Sometimes the fisheye image is not circular, and we are referring to full-frame fisheye image (Macfarlane et al. 2007a). These kind of images have a reduced FOV such that the full zenith angle range extends to the corners of the rectangular image, increasing the image resolution. As the above scripts are not tailored to such a kind of image (which are indeed common), I created a script to threshold these images and calculate canopy attributes from them, which is available here.

An example of a full-frame hemispherical image. All the image pixels are used in this kind of fisheye images, increasing the number of pixels used for canopy analysis compared with circular hemispherical photography.

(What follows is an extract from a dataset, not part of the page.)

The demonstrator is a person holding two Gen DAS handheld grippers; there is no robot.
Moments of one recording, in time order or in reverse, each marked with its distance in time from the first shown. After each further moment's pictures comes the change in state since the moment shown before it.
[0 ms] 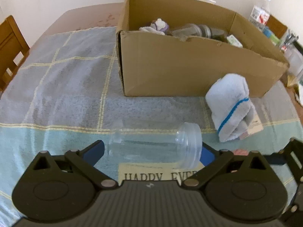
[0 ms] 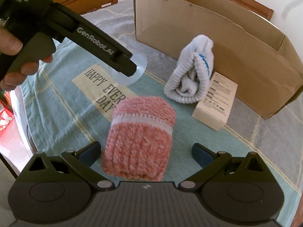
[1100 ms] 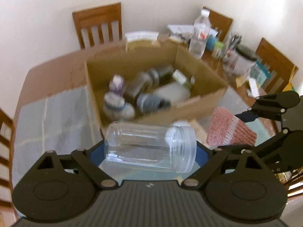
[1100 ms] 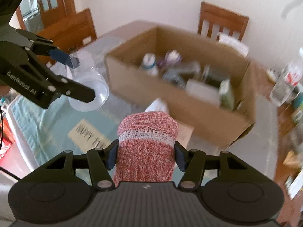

Cover photography processing tools

Cover photography (Macfarlane et al. 2007b) is narrow-lens canopy photography. The method was invented by Craig Macfarlane and has a key advantage of simplifying canopy image processing (indeed, no ‘circular’ handling of zenith rings and azimuth segments of cover images is required). But there are many other advantages, as the method is suitable for any kind of device, including smartphones and camera-traps, and it is also less sensitive to sky conditions and gamma correction than fisheye pictures.

Cover photography use a narrow lens (e.g. 50 mm) to achieve a FOV of about 30°

In terms of image processing, the key steps are

• classify the image;
• apply an algorithm to calculate foliage cover and effective LAI from classified GF.

This means that any kind of thresholding freeware, plugin or code can be used to process these images. For example, the ImageJ plugin ‘Auto Threshold’, which has been also translated in the R library ‘autothresholdr’, can be used to calculate gap fraction after thresholding cover images. With GF, it is possible to calculate the complement foliage cover, and derive effective LAI by assuming an extinction coefficient k from the formulas reported in Macfarlane et al. 2007b.

However, the estimation of foliage clumping, upon which LAI can be derived from effective LAI, require further step of separating gaps into large, between-crowns gaps, and small, within-crown gaps. I created an R package ‘coveR’ to process DCP images, which is described in the article here. Alternatively, there is a specific open Python library Canopy Cover (CaCo) which allows to perform separation of large and small gap in cover images (Alivernini et al. 2018). For non-practitioners of Python, a similar approach can be achieved using the ‘Analyze particles’ plugin of ImageJ, using the same method descrived in Alivernini et al. 2018.

In short, there are currently many free options to process canopy images, and smartphone APPs are likely to increment the plafond of open-source solutions for canopy photographers!